Вчера вечером в «Ротонде» она наткнулась на стул и опрокинула чужую чашку. Он так и не понял, из-за чего. Из-за своей ли какой-то корявой, кривой, хотя и легкой походки, или из-за того, что все время словно спит наяву, а этот господин (его называют как-то на «Гу») ведет ее, крепко сжав локоть, чтобы не споткнулась, аж до самого столика. Сажает и с видимым облегчением садится сам. Он длинный и кажется еще длиннее из-за обтягивающего черного сюртука, похожего на военный френч. Вид у него надменно-замкнутый и угрюмый. Вероятно, ему кажется, что именно таким должно быть выражение лица у настоящего мачо. А еще у него почти голый череп и глаза, глядящие в упор, но всегда словно мимо тебя, с какой-то едва заметной неприятной косинкой. И глухое рычание вместо речи…

– На каком языке говорит этот господин? – спросил Моди у официанта.

В Париже ему поменяли «домашнее» имя Дэдо на Моди. Ему понравилось, ведь «моди» по-французски «проклятый» – ей-богу, славная получилась компания!

– Это русский, месье.

– Ах, это русский?

Значит, и она из Московии? А похожа на египетскую царицу, способную в иные минуты выкинуть что-нибудь похлеще итальянской озорной девчонки.

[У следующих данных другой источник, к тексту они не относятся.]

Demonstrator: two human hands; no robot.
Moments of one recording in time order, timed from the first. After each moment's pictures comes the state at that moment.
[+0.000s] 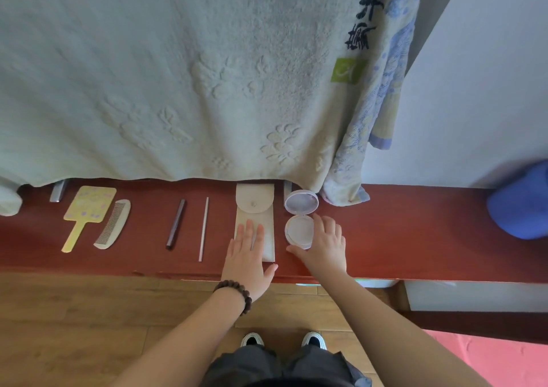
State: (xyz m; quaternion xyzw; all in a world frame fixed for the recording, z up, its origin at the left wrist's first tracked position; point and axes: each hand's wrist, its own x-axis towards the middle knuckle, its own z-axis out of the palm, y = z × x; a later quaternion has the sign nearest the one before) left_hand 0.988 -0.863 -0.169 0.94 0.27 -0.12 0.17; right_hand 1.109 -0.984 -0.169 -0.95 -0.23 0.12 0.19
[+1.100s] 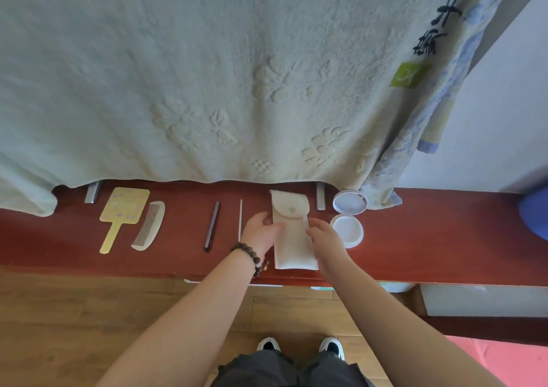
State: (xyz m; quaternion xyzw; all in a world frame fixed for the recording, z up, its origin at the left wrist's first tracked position) left_hand 1.006 -0.783 -0.139 0.56 0.46 0.00 0.69; right_hand 1.071 -0.905 -0.134 -0.75 0.07 0.38 0.54
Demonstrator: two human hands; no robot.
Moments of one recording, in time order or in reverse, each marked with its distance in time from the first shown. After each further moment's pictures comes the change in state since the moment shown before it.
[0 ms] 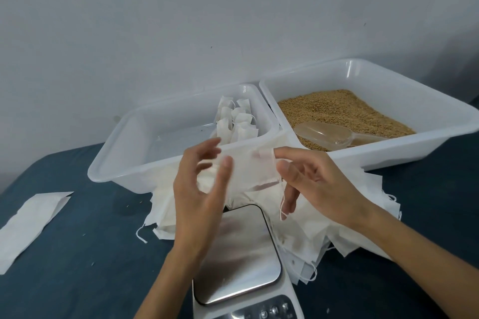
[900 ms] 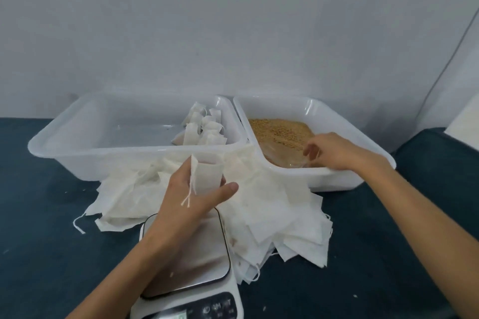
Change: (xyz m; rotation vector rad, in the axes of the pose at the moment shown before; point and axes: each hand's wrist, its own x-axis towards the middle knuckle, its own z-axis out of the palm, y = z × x) left_hand -0.017 0.004 0.013 -0.353 -0.283 -0.228; right_hand 0.061 0.003 -0.183 -1.383 -0.092 0.485
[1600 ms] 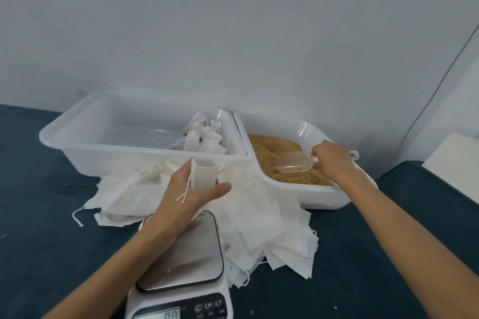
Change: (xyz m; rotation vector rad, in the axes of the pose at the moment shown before) left_hand 0.005 0.006 -0.006 -0.091 0.055 -0.075; right_hand 0.010 0.003 -0.012 -0.507 0.294 0.169
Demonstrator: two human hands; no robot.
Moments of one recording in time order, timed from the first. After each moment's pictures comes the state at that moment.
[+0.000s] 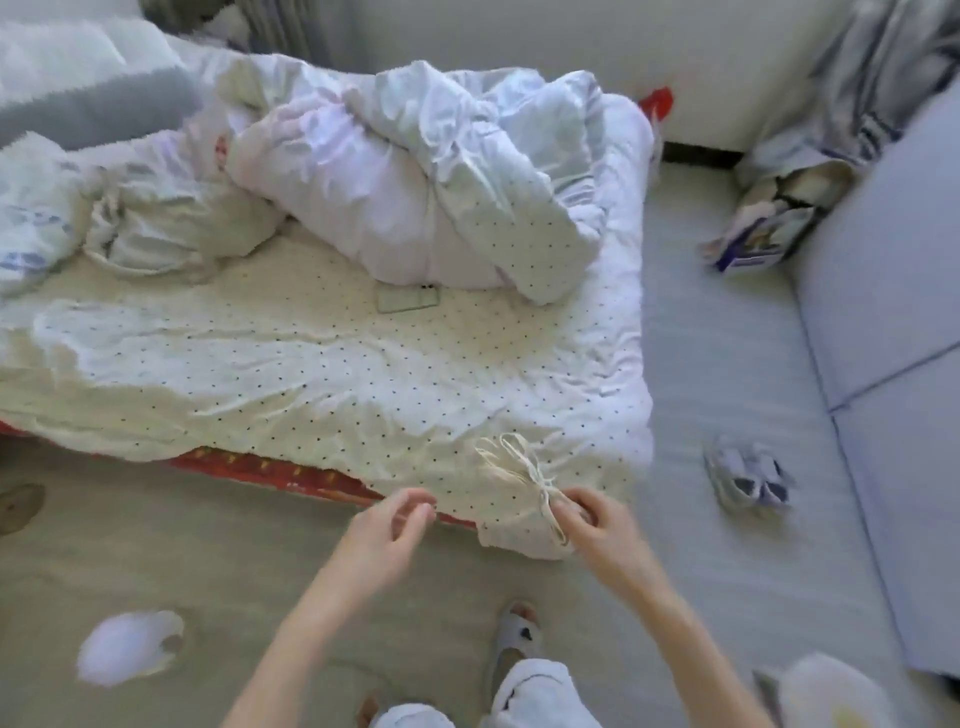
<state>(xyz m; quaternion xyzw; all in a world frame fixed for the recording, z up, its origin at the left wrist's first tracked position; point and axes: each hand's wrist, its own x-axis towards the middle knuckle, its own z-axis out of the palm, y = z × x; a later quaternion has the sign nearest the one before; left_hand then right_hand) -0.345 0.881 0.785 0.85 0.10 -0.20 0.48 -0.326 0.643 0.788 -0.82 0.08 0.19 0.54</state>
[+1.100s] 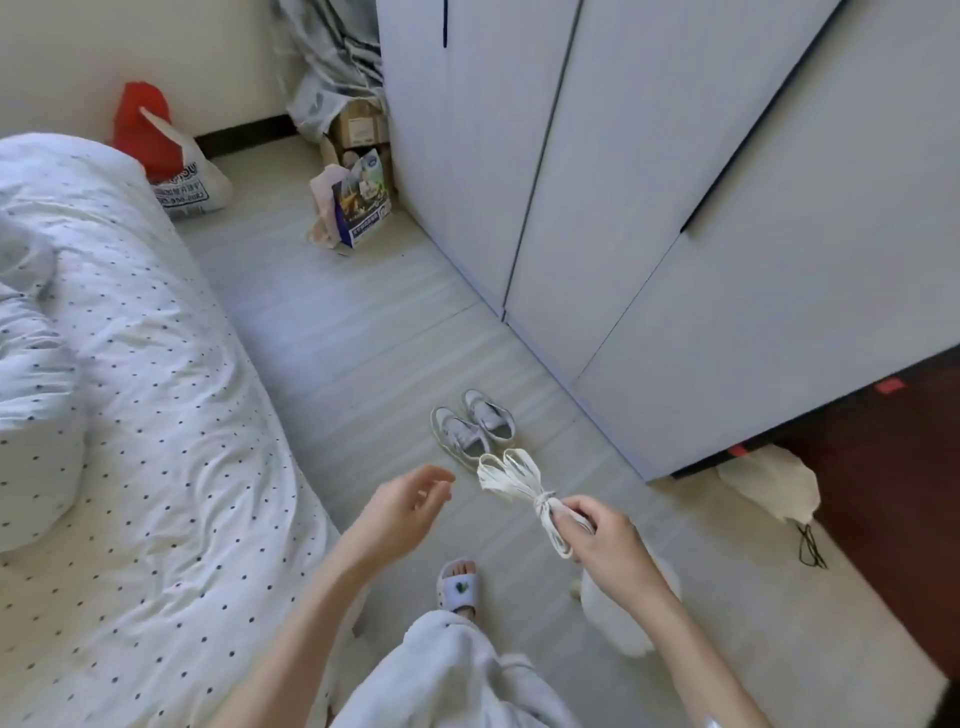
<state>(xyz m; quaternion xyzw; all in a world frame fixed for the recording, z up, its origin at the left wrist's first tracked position) -0.118 0.295 0.740 0.82 -0.33 -0.36 0.29 -0.301 0.148 0.759 -0.72 0.46 0.01 0.51</state>
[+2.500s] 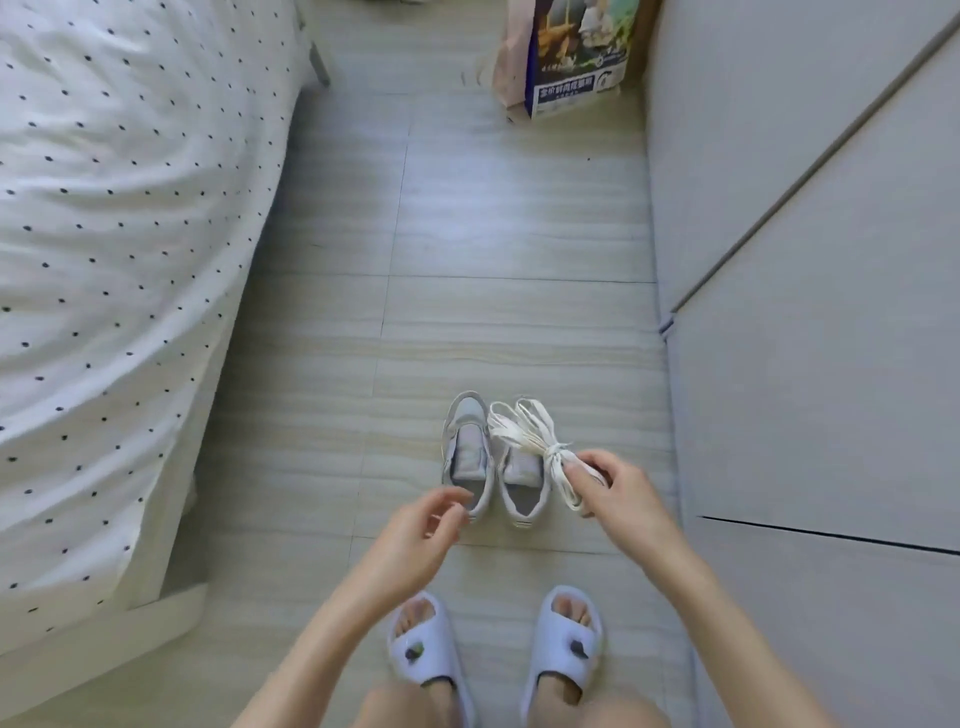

– Познакомишь? – обратился он к русскому приятелю художнику. – Хочу ее нарисовать.

Тот с живостью откликнулся:

– Эта пара из России. Только поженились. Я знавал их в Петербурге. Оба поэты. Она начинающая, а он мэтр.

Моди проговорил иронически:

– Ну да! Сразу видно, что председатель какого-нибудь важного комитета.

Приятель невозмутимо продолжил:

– Их имена…

Дальше Моди уловил какой-то диковинный набор звуков, где были прежнее «гу», потом «го», а еще «а».

– Анна?

Так звали одну его знакомую русскую девочку из притона здесь неподалеку. Он приносил ей леденцы с имбирем – настоящие, итальянские. Она их очень любила. А денег она с него не брала, вероятно потому, что была из Московии. Может, там все такие, безумные и прекрасные, как он, Моди? Все, кроме этого Гу, к которому он испытывал мгновенно возникшую острую неприязнь. Дождавшись, когда тот куда-то отлучился, он подошел к ее столику и проговорил почти с улыбкой (что с ним редко случалось в последнее время) и словно бы немного стесняясь, что он художник. И добавил, вспомнив важного мэтра Гу – начинающий художник Амедео Модильяни. Он хотел бы нарисовать ее карандашный портрет. В руке он держал клочок газеты, взятой у официанта, на котором наскоро, волнуясь, кривыми, как ее походка, буквами написал адрес своей мастерской.

Она подняла на него глаза. Потом она говорила, что от него исходило сияние. Он был хорош как Антиной. И вообще таких людей она никогда прежде не встречала. А голос… голос будет помнить всю жизнь. Он словно сошел с картины Рафаэля или Джорджоне.